# Aerosol Processes

Haero offers implementations for each of the important stages in the aerosol
life cycle. Here we describe the physics of each stage, the approximations
made by the associated parametrizations, and the implementations of the
underlying prognostic and diagnostic processes.

Each process is independent of all other processes. In other words, state
variables are taken directly from the prognostics and diagostics passed
to the process, and no assumptions are made about how these state variables
were computed.

!!! info "Aerosol process"
    An aerosol process computes a *tendency*, which provides the right-hand-side
    for a differential equation solved either by Haero or its model. In this
    sense, an aerosol process is *prognostic*.

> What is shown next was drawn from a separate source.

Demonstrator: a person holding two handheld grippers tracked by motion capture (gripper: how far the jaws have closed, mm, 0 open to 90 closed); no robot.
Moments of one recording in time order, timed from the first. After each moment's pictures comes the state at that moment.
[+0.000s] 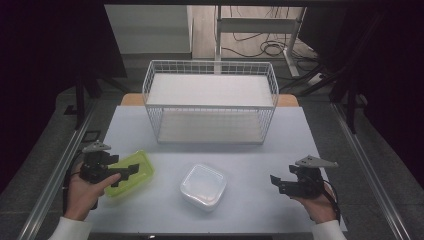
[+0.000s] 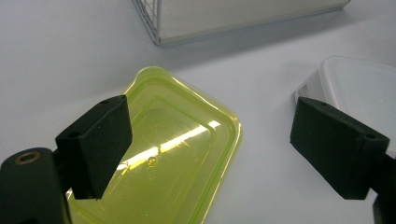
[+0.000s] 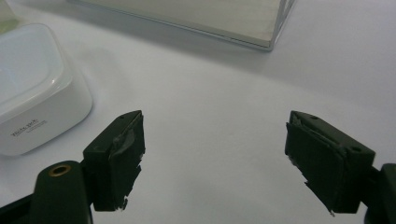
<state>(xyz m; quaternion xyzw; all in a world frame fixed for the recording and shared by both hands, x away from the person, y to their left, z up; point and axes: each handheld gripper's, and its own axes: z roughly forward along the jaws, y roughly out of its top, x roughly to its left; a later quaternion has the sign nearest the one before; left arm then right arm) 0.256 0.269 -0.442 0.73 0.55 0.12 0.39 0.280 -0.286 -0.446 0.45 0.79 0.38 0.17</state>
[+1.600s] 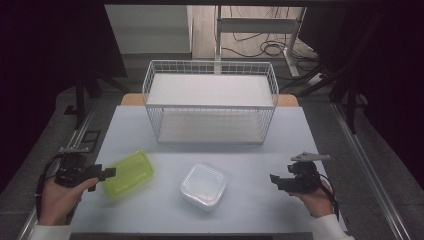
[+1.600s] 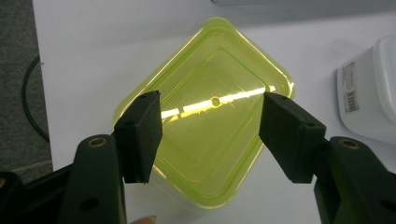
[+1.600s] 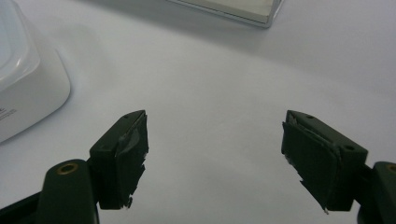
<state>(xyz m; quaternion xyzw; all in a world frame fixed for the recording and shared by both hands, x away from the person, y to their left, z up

Processes may need intermediate quantities using the available state data and
metadata to evaluate their tendencies. These intermediate quantities are
*diagnostic* in the sense they they can be computed, or diagnosed, from the
current state variables; they are not evolved in time by either Haero or its
host model. They are computed by diagnostic functions; storage of these
quantities depends on their use in various aerosol processes and/or the host
model.

!!! info "Diagnostic function"
    A diagnostic function updates any relevant diagnostic variables in place at
    simulation time $t$.

    Diagnostic functions are associated with the design of Kokkos kernel
    *functors*. In Haero, we apply a design priniciple: each diagnostic
    function updates exactly 1 diagnostic quantity. So each diagnostic function
    is launched as a separate kernel.

!!! info "Independent aerosol processes"
    Every aerosol process is independent of other aerosol processes. Specifically:
    a process takes a set of state variables and diagnostics, and *using only
    these variables*, it computes a set of tendencies for the prognostic state
    variables at simulation time $t$.

This process independence is a dramatic departure from prior implementations of
aerosol physics in MAM. Any sequential coupling of processes must be performed
by a host model.

With this assumption, it's possible to recover the legacy MAM algorithms by
constructing a coupling procedure that follows the relevant assumptions. But
it's also possible to construct more sophisticated coupling processes that take
advantage of advances in numerical analysis.